Quote from: TouEnMasm on April 21, 2021, 01:30:50 AMneed to know the first and last local.
If you write your own PROLOGUE, you don't need the first and last local. Even if you rely on the standard frame, only the
last local is needed.
Attached is a testbed, no MasmBasic, just plain Masm64 SDK as developed by Hutch (I get the impression that
uses ... does not work, though - see last line of the proc).
mytest proc uses rsi rdi rbx arg1, arg2
Local rc:RECT
Local v1, v2
Local b1:BYTE
I don't have a use for doing it but to clear locals, I doubt that you can improve from REP STOSB. All you need to know is the start address and length. You should be able to do this in a stack frame design.

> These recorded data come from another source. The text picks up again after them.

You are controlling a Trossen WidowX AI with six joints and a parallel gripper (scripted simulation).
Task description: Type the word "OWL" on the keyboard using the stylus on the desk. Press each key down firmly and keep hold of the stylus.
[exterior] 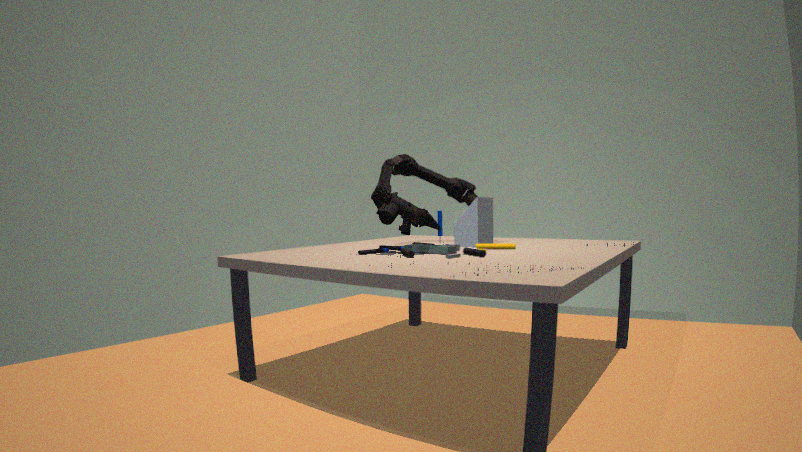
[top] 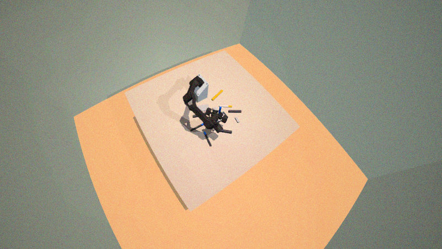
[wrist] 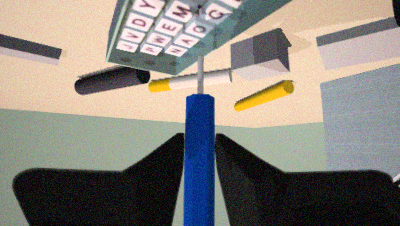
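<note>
Right now the grey block is 70 mm behind my gripper tip, 10 mm to the left of it and 80 mm below it. Also, from my gripper tip: yellow-tipped marker: 50 mm behind, 130 mm to the left, 80 mm below; yellow cylinder: 200 mm behind, 130 mm to the left, 80 mm below; blue stylus: 10 mm below.
</note>
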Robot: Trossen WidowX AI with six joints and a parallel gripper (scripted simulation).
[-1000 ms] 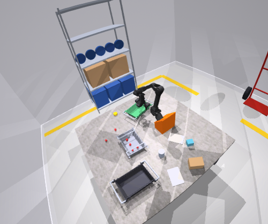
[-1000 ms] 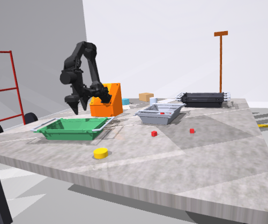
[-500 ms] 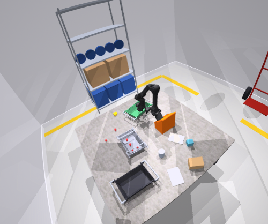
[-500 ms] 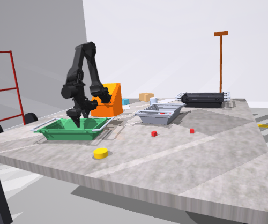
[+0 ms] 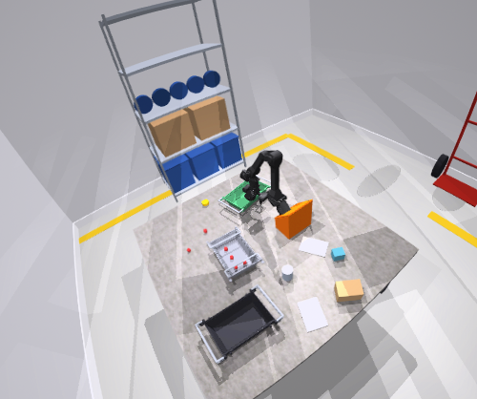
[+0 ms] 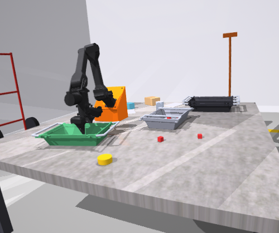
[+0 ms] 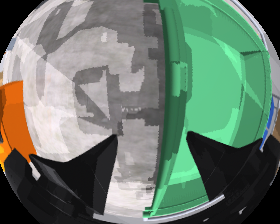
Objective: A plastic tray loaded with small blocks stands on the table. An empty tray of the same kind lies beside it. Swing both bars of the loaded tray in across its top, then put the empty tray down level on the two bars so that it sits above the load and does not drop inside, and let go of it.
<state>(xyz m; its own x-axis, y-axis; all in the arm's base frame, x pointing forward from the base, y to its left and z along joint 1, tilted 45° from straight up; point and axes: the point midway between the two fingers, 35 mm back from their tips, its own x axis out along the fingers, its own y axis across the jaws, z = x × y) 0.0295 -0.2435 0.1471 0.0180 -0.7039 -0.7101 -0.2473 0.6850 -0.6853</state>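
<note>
My gripper tip is now 20 mm short of the green tray, 90 mm to the left of it and 30 mm below it. The rest, counted from my gripper tip: yellow disc: 280 mm ahead, 240 mm to the right; then blue cube: 100 mm behind, 640 mm to the left, 10 mm above; then grey cylinder: 190 mm ahead, 560 mm to the left, 20 mm above.
</note>
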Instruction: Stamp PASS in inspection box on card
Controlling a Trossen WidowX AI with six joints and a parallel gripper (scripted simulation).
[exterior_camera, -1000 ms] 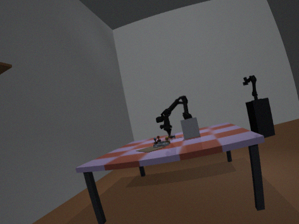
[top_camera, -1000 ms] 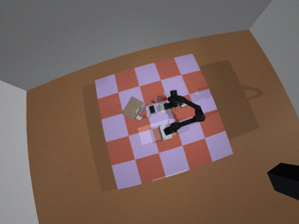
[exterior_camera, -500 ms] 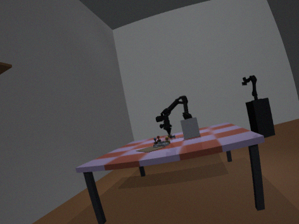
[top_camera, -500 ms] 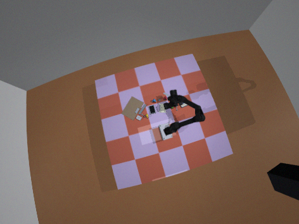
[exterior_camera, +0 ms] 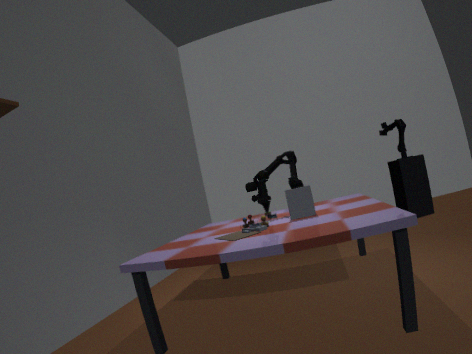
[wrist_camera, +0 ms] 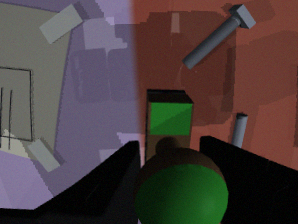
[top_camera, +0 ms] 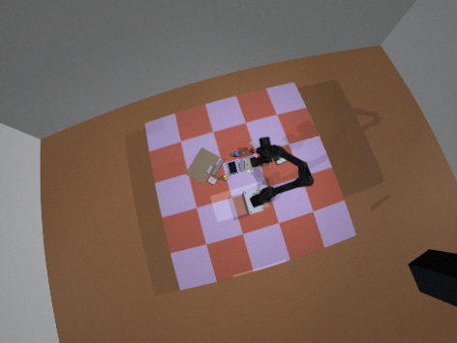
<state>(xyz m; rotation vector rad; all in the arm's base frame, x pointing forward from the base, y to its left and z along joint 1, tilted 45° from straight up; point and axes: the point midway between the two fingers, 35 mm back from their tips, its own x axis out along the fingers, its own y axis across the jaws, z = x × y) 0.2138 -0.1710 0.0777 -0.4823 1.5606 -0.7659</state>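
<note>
My gripper tip is 20 cm to the right of the dark ink pad, 6 cm short of it and 5 cm above it. Round my gripper tip: cream card (9 cm to the left, 6 cm below, 3 cm ahead); green-topped stamp (right at my gripper tip); blue-topped stamp (15 cm to the left, 14 cm ahead, 3 cm below).
</note>
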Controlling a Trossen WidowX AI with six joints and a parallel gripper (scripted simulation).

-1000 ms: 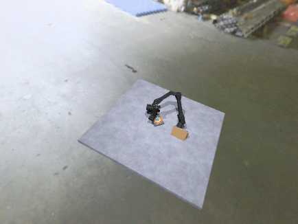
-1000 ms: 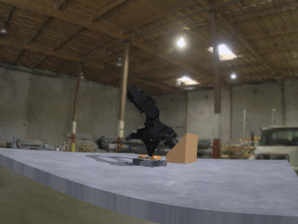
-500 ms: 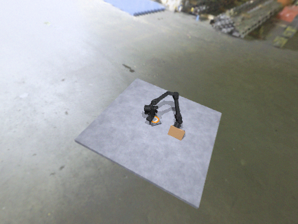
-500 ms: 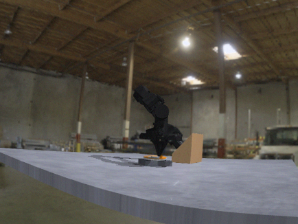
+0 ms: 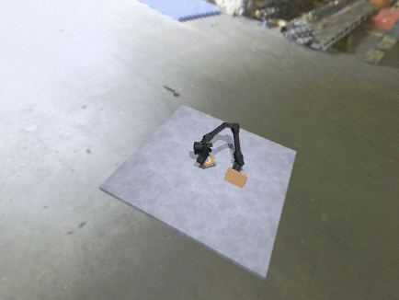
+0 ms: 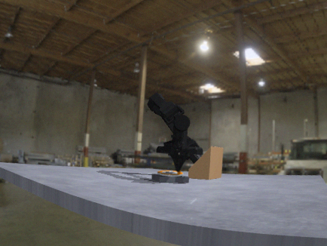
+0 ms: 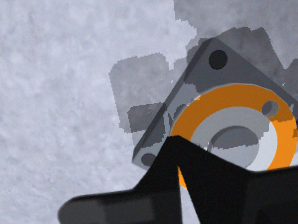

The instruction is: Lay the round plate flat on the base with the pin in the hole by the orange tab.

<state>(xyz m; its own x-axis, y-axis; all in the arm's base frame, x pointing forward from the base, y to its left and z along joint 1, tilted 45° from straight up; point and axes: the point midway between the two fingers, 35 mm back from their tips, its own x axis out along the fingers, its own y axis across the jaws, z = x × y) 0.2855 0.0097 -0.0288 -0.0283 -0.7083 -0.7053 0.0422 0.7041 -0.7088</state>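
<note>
Now: the dark grey square base 20 mm behind my gripper tip, 50 mm to the right of it and 20 mm below it.
</note>
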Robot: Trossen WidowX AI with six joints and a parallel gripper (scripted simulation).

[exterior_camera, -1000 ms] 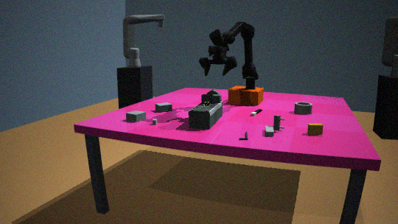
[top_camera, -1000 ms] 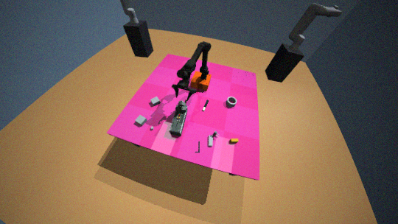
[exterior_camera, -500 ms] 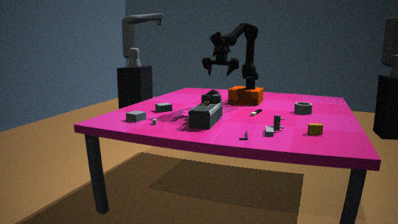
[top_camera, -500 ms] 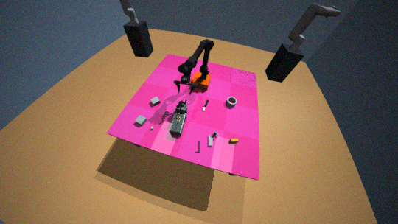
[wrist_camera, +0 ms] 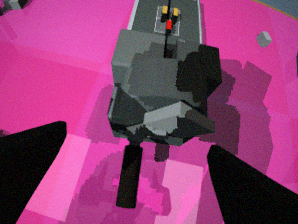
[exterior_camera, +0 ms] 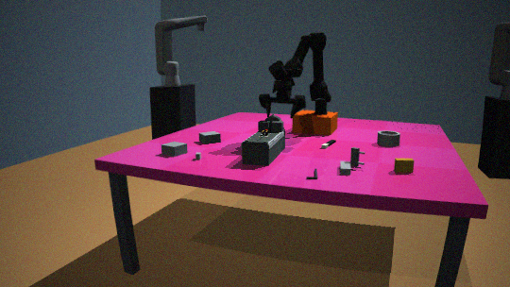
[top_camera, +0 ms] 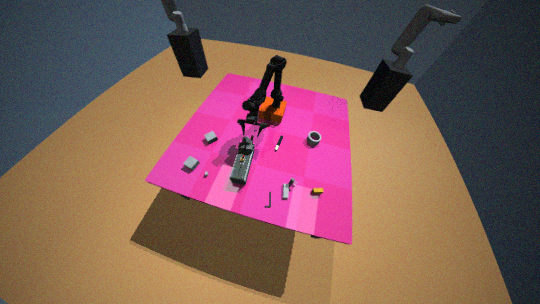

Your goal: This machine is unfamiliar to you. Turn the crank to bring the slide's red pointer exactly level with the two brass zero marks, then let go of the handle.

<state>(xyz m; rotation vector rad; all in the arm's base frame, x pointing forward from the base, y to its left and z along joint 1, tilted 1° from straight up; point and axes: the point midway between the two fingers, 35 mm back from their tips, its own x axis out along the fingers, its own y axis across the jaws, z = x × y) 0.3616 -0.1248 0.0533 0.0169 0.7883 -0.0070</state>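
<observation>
My gripper tip is 5 cm above the dark crank handle and 2 cm past it. From my gripper tip the other things lie so: small cube (26 cm ahead, 23 cm to the right, 10 cm below); black-and-white stick (19 cm to the left, 11 cm below, 5 cm behind); red pointer (14 cm ahead, 3 cm below, 2 cm to the right).
</observation>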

Quote from: hutch-- on April 28, 2021, 09:08:17 PM
I don't have a use for doing it but to clear locals, I doubt that you can improve from REP STOSB. All you need to know is the start address and length. You should be able to do this in a stack frame design.
I use
and qword ptr [rax], see above. The advantage is that rcx (i.e. the first argument) is not needed, as in rep stosb (and it might be a tick faster).
If
uses is not implemented, can you issue a warning?